Action item:
Which lines of the entries below contain the string "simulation"? Copy each one.

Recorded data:

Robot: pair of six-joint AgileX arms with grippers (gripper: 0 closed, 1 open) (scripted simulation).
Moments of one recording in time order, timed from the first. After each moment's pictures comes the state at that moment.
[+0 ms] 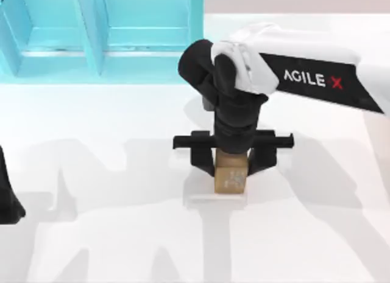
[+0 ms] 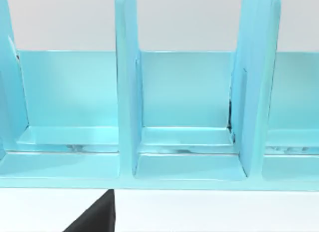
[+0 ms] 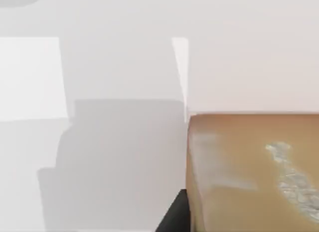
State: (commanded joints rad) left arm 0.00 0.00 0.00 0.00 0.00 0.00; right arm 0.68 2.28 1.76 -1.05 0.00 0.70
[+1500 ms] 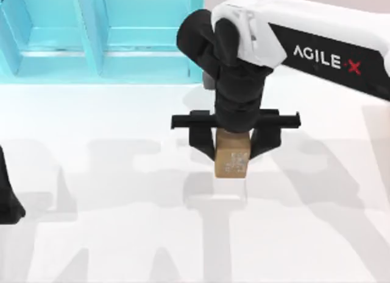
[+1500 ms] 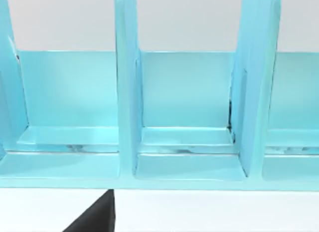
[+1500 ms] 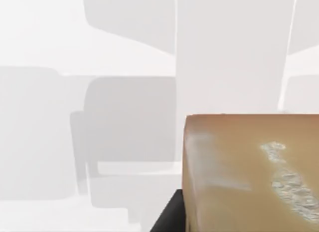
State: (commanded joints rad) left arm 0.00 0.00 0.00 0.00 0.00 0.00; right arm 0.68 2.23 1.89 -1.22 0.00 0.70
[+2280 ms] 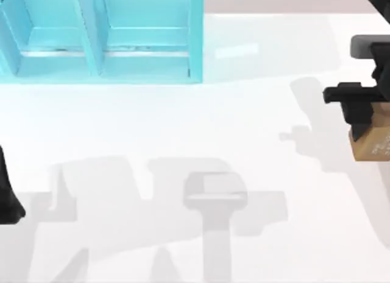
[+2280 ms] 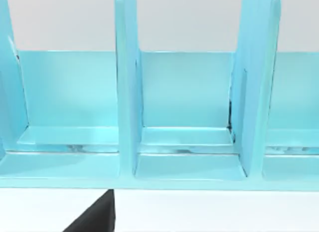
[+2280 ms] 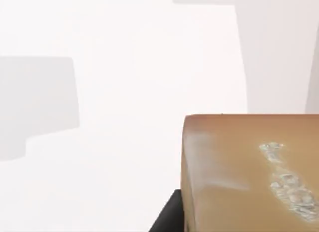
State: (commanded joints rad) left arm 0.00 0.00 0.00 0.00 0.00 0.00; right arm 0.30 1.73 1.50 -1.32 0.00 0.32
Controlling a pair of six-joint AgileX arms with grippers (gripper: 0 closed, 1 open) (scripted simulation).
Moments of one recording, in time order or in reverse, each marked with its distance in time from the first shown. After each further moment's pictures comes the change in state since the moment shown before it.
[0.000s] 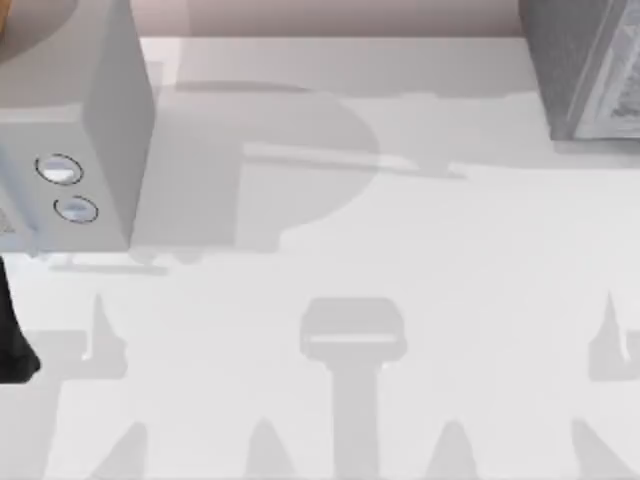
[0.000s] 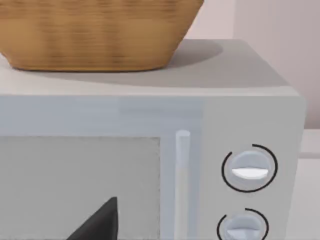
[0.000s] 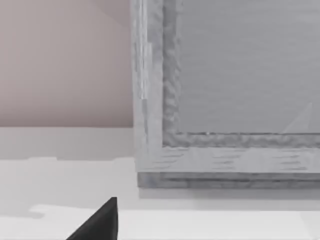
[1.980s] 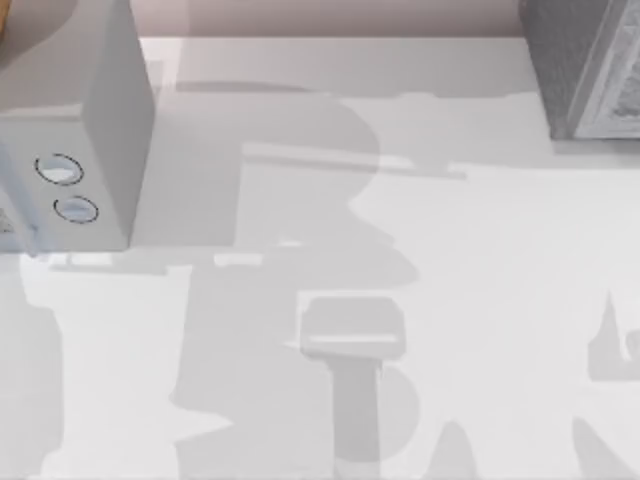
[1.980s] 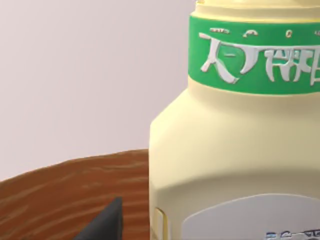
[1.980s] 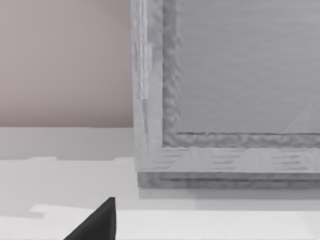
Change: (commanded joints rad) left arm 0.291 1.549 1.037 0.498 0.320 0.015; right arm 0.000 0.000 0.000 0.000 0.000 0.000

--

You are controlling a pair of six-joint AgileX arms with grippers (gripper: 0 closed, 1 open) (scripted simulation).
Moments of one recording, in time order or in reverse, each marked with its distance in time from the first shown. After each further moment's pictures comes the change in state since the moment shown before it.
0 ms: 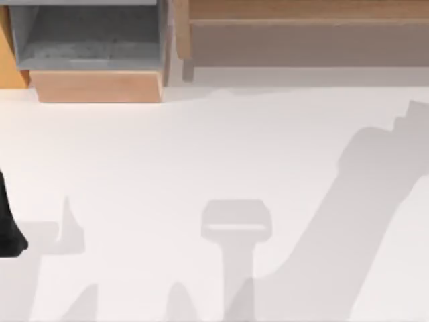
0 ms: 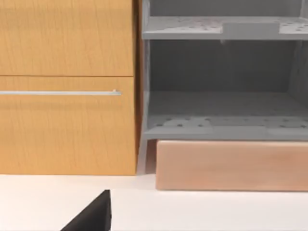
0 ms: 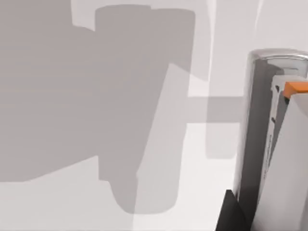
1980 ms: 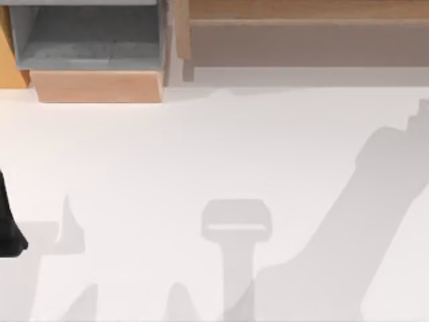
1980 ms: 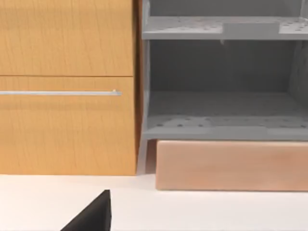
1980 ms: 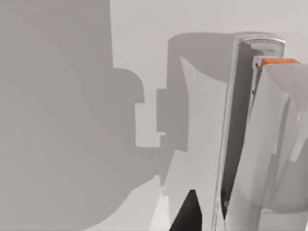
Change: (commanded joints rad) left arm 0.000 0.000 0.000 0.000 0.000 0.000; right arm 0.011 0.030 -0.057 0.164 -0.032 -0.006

Exercise result:
Robot: pair of six-joint AgileX arms with grippers (gripper: 0 closed, 1 open) (scripted simulation).
Controlling a pair of six-joint AgileX arms with grippers (gripper: 0 closed, 1 open) (scripted simulation).
You are controlling a pair of six-joint AgileX arms with grippers (gripper: 0 closed, 1 open) (scripted simulation).

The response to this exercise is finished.